For as long as I can remember I have always wanted to be a mother. My own mother has always been such an inspiration to me and her dedication to me and my two siblings has constantly amazed me.
My husband and I met in 2000 and were friends for over a year before we started dating in the fall of 2001. Once we started dating we quickly realized how much our two families had in common, even though we were from very different parts of the country. One of the things that we have always agreed on is that being one of three siblings was a great way to grow up, and that we would definitely have more than one child once it was time to start our own family.
We were married in 2006 but waited a year and a half to get "adjusted" to married life and our new jobs before we started trying to get pregnant.
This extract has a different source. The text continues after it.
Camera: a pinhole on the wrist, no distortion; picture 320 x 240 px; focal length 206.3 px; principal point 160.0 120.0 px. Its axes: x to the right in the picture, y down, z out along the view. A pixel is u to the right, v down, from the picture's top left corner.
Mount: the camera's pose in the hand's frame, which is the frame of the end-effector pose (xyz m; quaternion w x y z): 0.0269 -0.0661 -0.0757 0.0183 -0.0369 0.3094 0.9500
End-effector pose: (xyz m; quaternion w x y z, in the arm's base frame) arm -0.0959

Luckily it didn't take long and in February after only a few months we found out that I was pregnant! I had always imagined myself having the "perfect pregnancy" where I gained weight only in my belly (not too much of course) and carried on with all of my normal activities and exercises right up until my due date. I was sure everything was going to be fantastic!
I started to get my first signs that things weren't going to go exactly to plan when my severe morning sickness kicked in at around 6 weeks. At our first doctor's visit I was a total wreck, I was losing weight and worried that the baby would have problems. As the doctor turned on the ultrasound and showed us the heartbeat I felt instantly relieved, that is until she showed us the SECOND heartbeat... two babies! My husband and I were in complete shock! The idea of having twins had never even crossed our minds, but we always knew we wanted more than one baby so we were thrilled to hear we'd be having two at once!
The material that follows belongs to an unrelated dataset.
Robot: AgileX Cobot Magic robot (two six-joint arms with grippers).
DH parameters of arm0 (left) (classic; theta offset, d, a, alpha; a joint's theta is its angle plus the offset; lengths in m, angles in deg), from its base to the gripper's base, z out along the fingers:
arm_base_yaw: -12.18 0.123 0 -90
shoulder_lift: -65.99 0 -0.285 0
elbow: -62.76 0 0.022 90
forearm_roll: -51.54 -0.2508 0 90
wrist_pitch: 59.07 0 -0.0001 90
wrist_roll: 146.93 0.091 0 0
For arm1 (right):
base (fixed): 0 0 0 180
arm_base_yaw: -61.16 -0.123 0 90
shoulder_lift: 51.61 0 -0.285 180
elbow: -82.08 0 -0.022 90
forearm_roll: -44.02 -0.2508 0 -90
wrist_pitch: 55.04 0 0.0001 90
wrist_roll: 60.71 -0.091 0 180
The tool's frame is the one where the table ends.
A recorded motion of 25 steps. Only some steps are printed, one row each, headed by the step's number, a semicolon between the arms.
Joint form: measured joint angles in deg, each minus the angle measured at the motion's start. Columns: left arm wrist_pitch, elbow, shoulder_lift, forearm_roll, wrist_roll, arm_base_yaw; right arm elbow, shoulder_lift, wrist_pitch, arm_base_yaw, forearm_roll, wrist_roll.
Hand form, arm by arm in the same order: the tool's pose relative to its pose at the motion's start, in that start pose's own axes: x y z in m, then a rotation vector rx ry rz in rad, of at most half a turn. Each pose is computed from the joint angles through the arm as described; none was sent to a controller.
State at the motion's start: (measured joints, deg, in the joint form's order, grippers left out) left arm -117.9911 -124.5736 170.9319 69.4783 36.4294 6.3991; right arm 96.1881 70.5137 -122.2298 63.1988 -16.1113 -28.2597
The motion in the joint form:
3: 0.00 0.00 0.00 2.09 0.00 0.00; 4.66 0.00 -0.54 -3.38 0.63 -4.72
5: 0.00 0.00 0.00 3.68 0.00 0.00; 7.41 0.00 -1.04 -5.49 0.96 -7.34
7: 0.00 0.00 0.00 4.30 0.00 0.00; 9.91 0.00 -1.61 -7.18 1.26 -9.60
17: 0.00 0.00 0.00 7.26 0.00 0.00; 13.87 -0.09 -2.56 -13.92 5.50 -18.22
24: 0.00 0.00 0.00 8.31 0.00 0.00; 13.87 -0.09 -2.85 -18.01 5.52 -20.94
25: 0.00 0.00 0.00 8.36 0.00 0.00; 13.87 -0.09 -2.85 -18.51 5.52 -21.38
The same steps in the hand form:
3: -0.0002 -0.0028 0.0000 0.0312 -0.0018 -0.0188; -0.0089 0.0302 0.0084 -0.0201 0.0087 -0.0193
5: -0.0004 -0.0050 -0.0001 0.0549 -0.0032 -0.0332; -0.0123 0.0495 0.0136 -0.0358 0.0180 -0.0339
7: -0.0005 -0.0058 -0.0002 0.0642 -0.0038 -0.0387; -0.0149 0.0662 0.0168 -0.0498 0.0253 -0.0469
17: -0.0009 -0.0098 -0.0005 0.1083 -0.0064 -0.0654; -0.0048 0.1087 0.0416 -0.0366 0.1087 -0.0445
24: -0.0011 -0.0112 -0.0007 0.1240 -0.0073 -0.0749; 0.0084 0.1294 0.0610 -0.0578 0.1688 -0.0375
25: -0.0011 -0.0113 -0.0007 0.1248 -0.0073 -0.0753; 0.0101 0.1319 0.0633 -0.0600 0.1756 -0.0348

After doing some research into twin pregnancy I realized that my dream pregnancy was probably not going to happen. A twin pregnancy comes with all of the hardships of a single pregnancy, times two! I was put on bedrest at 26 weeks to stop me from going into preterm labor,something my doctors began to fear when I started experiencing contractions that would not go away. I have now been on bedrest for several weeks and will stay here until I deliver, hopefully in another 6 weeks.
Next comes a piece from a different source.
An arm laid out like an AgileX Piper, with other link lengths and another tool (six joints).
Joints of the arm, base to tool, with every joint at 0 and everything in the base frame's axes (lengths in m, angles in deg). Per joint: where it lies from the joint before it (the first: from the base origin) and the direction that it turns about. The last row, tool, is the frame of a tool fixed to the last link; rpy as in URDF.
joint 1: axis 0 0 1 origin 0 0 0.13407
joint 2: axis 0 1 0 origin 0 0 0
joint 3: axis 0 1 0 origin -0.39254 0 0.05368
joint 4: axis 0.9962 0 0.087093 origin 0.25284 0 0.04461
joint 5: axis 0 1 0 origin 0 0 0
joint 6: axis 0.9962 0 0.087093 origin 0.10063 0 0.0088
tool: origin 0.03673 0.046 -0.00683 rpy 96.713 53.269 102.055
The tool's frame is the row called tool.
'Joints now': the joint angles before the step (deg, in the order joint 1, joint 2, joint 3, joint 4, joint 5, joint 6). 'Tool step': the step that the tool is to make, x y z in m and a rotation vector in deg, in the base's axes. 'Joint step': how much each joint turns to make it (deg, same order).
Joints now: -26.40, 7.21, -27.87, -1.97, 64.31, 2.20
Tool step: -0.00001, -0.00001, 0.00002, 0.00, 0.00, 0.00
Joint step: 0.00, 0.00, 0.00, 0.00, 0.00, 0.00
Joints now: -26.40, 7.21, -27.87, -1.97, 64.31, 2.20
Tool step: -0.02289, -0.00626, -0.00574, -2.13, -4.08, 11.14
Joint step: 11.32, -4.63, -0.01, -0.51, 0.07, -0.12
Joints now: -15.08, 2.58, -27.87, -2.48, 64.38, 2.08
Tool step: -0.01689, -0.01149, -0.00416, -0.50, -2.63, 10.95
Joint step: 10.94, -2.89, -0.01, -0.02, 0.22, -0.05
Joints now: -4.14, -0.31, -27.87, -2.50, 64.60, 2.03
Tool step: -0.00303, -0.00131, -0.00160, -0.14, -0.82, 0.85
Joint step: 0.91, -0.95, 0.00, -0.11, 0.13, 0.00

The pregnancy has not been what I imagined at all and I can certainly say I've put on weight in many more places than just my belly, but I know that everything will be worth it in the end when I see my two beautiful babies for the first time! Having multiples is definitely something that never figured into my childhood dreams of being a mother. I know that it will be so much more work, with so much more sacrifice, and so much less time for my husband and I. It has taken me time to accept all of these facts and to work them into my dreams of what life will be like once I do become a mother, but now that I know my two babies are on the way I couldn't imagine it any other way. My only wish now is that I can do as well raising my children as my mother did raising me!